Lima belas menit kemudian kami berdua sudah bermain dengan busa sabun di kamar mandi. Kami saling menyabuni dengan sesekali melakukan cumbuan ringan. Setelah mandi barulah kami merasa lapar setelah dua ronde kami lalui. Sambil makan Anna menelpon familinya, kalau malam ini ia tidak pulang dengan alasan menginap di rumah temannya. Tentu saja ia tidak bilang kalau temannya adalah seorang laki-laki yang bernama Anto.

Malam itu dan malam berikutnya tentu saja tidak kami lewatkan dengan sia-sia. Mandi keringat, mandi kucing, mandi basah dan tentu saja mandi kenikmatan menjadi acara kami berdua.

Esoknya setelah kucek ke agen Merpati ternyata aku masih dapat seat penerbangan ke kota propinsi, seat terakhir lagi. Ketika check out dari hotel kusisipkan selembar dua puluh ribuan ke tangan security temanku. Ia tersenyum.

“Terima kasih, Pak,” katanya sambil menyambut tasku dan membawakannya ke mobil.
“Kapan ke sini lagi, Pak? Kalau Anna nggak ada, nanti saya akan carikan Anna yang lainnya lagi,” bisiknya ketika mobilku sudah berangkat ke bandara.

Anna mengantarku sampai ke Bandara dan sebelum turun dari mobil kuberikan kecupan mesra di bibirnya. Sopir mobil hotel hanya tersenyum melihat tingkah kami.

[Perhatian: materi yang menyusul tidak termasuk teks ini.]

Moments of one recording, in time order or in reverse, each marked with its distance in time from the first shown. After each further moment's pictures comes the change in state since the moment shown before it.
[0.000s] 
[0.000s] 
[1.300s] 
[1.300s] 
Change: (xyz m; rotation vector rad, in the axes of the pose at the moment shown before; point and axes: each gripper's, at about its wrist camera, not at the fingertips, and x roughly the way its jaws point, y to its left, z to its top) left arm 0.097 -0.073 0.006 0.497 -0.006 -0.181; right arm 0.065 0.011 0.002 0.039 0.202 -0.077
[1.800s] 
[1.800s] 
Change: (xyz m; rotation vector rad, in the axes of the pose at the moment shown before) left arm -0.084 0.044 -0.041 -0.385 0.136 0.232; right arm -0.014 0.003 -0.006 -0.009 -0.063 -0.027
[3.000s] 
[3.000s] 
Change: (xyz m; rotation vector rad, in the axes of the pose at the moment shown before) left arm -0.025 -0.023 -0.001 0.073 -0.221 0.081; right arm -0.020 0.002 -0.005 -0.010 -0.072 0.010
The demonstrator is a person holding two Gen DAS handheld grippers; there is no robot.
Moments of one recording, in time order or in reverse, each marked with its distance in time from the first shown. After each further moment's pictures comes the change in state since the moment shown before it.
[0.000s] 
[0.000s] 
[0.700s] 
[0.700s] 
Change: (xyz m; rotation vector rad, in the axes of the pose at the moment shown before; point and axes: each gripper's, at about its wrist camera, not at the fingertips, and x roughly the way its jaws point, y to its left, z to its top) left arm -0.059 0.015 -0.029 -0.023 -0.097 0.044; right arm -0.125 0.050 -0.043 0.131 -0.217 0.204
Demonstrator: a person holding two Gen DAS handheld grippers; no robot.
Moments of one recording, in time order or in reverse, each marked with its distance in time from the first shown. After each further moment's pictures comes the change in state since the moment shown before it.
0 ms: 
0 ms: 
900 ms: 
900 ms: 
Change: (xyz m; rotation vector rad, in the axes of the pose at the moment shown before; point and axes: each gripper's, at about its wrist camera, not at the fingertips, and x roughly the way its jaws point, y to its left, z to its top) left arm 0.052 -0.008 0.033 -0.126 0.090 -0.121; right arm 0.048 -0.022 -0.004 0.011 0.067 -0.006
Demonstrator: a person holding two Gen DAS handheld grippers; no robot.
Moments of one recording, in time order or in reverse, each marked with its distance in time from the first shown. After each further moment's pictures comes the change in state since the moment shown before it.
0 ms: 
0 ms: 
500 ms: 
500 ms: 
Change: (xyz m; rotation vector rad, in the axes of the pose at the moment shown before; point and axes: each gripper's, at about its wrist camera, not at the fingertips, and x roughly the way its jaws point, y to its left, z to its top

Setahun kemudian aku kembali lagi ke kota itu dan ternyata Anna tidak berada di kota itu lagi. Ketika kutelepon ke nomor yang diberikannya, penerima telepon menyatakan tidak tahu dimana sekarang Anna berada. Dengan bantuan security temanku maka aku mendapatkan perempuan lainnya, orang Jawa Timur. Lumayan, meskipun kenikmatan yang diberikannya masih di bawah Anna, Arabian Girl who has passion as like as Arabian Horse.